Insider reported Wednesday that Dominion also sent a document preservation letter to Giuliani, who has spread elements as the same conspiracy theory even as he has sought to distance himself from Powell. Dominion also sent a document preservation letter to White House counsel Pat Cipollone.

“We want Giuliani to preserve documents because he, of course, has been involved in many of these conversations,” Clare told Insider. “We are looking very seriously at Giuliani’s out of court statements that he has made, because he has made any of the same false and damaging allegations as Sidney Powell.”

Clare told Insider that Dominion had “no choice” but to pursue legal action given how widely the false conspiracy theory about the company has spread on right-wing news outlets and on social media.

“On cable news, and on Twitter, and YouTube videos – there isn’t a way to have the truth fairly adjudicated. There are no winners and losers, it’s just people yelling at each other,” Clare told Insider. “The only thing we’re trying to do is to expose the truth. If we have a court case, there are rules, there’s a process, there’s evidence. And at the end, there’s a verdict.”

Fox News’s approach to Smartmatic won’t cut it

A representative for Fox News directed Insider to an interview host Eric Shawn performed with an engineering professor who studied Dominion’s technology and said it was “physically impossible” for their technology to switch votes. The representative also pointed to a clip of host Tucker Carlson demonstrating skepticism about Sidney Powell.

Earlier this month, Smartmatic, the rival election technology company, sent retraction demands to Fox News, Newsmax, and OAN.
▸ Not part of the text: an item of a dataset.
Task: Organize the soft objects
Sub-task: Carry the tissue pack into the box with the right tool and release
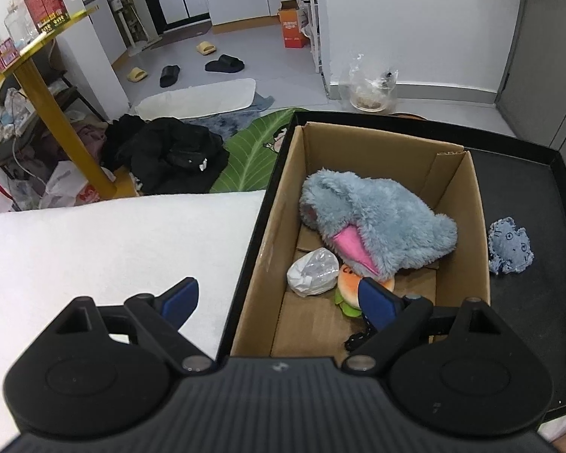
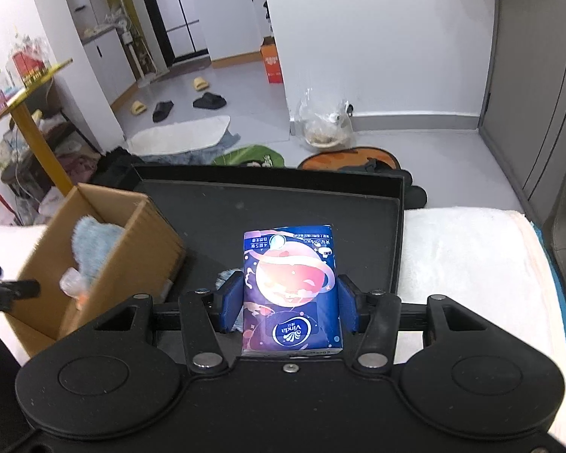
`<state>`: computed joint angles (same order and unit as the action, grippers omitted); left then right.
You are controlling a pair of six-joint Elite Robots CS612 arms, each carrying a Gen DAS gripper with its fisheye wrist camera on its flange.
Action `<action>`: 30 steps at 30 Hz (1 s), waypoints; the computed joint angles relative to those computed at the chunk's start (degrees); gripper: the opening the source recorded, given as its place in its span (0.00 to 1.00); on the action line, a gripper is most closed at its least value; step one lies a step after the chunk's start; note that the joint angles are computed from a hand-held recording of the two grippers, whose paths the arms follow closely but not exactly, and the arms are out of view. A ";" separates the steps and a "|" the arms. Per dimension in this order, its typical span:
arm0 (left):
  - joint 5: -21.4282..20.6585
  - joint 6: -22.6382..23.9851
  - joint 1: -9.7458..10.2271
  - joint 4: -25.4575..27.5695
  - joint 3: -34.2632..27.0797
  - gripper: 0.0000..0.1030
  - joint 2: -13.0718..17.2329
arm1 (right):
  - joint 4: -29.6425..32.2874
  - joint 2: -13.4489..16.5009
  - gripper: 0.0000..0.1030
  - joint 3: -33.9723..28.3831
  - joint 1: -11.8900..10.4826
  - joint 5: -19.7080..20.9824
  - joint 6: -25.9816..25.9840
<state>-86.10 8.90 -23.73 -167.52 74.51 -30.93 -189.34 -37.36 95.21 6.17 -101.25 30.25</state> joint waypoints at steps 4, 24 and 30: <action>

Fox News aired a clip of an off-screen interviewer speaking with an elections expert who said there was no link between Smartmatic and Dominion, and no evidence that Smartmatic participated in malfeasance.

Newsmax had one of its hosts contradict the media organization’s previous coverage of Smartmatic and made a similar post on its website, calling it a clarification.

OAN never responded.

When asked if Dominion would be satisfied if Fox News and Newsmax took the same approach toward them, Clare laughed and said “No.”

This story is breaking and will be updated.